### EXERCISE DESCRIPTION
Your task is to tally the lines of the listing containing the word "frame" and report the figure alone.
-------- THE DATA
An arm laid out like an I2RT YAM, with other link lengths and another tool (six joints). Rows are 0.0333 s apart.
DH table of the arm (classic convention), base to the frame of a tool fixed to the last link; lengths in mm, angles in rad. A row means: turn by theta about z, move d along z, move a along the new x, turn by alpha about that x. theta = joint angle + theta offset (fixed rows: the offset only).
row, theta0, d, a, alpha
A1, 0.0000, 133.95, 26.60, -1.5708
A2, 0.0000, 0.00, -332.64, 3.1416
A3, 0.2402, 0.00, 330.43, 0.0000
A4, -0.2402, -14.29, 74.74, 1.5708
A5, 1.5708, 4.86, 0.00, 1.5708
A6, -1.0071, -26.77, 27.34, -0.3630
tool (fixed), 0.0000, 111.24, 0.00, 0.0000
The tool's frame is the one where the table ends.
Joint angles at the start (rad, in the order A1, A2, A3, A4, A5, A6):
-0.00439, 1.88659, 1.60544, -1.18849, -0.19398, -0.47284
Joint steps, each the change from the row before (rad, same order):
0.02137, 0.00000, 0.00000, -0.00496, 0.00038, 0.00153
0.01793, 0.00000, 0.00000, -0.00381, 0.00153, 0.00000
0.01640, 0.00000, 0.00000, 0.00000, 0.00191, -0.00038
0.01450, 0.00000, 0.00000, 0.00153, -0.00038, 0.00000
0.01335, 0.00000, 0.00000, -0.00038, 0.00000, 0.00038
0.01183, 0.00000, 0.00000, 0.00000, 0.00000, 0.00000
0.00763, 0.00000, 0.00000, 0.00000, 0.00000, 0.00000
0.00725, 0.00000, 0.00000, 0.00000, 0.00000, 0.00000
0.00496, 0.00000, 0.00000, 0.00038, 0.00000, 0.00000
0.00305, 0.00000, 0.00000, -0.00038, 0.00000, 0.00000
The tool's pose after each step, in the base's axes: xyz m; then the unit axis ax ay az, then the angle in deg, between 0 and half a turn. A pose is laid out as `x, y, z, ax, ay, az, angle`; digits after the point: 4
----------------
### PROBLEM SOLUTION
2